12.4 - Initialization

We bypassed this issue earlier. We had an example where we showed that k-means can result in different solutions for different initializations. The problem is that we do not have any theoretical guidance on how to pick the initial prototypes. Many times researchers don't know whether the initialization is a good one until they have completed the k-means algorithm and have the results in hand. Different ways have been proposed to initialize the k-means algorithm.

The simplest scheme is just to randomly pick some data points from the training data set and treat these as the initial prototypes. There are some other more sophisticated ways for initialization. Sometimes, people try different initializations and pick one that results in the minimum value for the objective function.

There are also methods that randomly pick the prototypes using another method to start the k-means iteration. For example, one may just pick a set of initial prototypes as random samples of a certain distribution.

Initialization in the above simulation:

  • Generated M random vectors with independent dimensions. For each dimension, the feature is uniformly distributed in [-1, 1].

For instance, suppose the dimension is p and the number of prototypes is M. Randomly pick a point in [-1,1] and do this p times to obtain a p-dimensional vector.
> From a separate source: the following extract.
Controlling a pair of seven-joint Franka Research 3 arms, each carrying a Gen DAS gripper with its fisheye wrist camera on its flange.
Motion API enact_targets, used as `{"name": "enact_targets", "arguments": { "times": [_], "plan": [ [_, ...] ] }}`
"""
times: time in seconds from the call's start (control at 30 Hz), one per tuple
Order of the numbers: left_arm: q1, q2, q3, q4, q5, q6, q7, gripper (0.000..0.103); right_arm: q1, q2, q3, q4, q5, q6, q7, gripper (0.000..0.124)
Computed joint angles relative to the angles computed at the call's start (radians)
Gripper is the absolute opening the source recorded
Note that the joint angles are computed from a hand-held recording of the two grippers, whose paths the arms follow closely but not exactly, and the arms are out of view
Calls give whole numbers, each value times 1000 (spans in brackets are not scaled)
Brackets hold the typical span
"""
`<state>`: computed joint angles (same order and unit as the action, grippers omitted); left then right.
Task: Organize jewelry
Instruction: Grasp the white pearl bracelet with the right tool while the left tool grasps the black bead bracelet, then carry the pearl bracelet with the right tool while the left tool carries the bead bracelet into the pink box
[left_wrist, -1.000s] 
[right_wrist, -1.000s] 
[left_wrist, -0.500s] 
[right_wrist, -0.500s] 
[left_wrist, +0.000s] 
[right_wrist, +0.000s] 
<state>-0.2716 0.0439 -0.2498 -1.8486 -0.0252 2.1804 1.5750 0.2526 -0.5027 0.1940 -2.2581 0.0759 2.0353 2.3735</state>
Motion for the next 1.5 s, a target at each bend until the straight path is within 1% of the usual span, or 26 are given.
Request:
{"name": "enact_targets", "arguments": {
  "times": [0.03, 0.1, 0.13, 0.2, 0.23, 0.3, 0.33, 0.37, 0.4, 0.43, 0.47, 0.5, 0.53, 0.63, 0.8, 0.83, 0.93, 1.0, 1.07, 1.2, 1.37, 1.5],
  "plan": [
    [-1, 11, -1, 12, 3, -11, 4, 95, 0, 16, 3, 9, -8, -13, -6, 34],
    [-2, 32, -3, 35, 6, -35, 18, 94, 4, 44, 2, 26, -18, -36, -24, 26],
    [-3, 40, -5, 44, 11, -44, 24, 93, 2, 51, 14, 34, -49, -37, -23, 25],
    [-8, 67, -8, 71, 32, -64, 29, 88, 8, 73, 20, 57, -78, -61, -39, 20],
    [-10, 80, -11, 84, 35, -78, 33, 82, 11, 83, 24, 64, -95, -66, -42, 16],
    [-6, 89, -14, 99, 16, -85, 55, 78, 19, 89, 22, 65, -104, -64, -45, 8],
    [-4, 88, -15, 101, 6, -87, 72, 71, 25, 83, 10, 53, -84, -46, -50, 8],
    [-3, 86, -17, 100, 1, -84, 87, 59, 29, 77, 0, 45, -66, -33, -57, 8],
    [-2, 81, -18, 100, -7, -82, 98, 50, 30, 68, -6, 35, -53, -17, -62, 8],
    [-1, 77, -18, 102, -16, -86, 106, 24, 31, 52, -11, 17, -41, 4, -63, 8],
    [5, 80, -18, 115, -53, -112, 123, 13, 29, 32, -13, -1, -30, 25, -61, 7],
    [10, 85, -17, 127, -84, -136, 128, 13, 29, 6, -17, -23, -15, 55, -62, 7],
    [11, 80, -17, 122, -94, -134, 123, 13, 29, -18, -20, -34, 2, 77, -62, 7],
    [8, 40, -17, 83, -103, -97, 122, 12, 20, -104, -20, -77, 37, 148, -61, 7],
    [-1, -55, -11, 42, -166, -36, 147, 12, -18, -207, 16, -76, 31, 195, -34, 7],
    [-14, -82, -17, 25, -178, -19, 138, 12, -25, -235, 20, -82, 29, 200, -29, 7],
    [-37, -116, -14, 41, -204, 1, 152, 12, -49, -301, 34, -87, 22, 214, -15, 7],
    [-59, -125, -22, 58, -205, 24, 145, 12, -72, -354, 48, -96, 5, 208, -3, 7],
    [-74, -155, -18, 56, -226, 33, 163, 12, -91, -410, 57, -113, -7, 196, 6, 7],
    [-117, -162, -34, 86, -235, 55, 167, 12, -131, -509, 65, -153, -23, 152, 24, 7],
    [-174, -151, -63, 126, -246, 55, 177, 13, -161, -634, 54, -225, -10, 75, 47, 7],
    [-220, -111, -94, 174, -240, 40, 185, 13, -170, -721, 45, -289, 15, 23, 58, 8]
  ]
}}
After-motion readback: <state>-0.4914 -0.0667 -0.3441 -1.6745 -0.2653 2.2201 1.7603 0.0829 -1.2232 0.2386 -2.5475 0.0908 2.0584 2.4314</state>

If the random number generator generates a value in the range [0,1] you can simply multiply the value by 2 and subtract 1 to achieve a uniform distribution on [-1,1].

– Linearly transform the jth variable, \(Z_j , j = 1, 2, \cdots , p\) in each prototype (a vector) by: \(Z_js_j + m_j\), where \(s_j\) is the sample standard deviation of dimension j and \(m_j\) is the sample mean of dimension j, both computed using the training data.

During a k-means iteration, it may happen that a prototype has no data point assigned to it. We call this an “empty” prototype. When this happens, we can remove this prototype to reduce the number of prototypes by 1. If we don’t want to reduce the number of prototypes, we can further divide points in a non-empty prototype arbitrarily into two groups and compute the means for the two groups. The two means will serve as two prototypes to replace the previous prototype.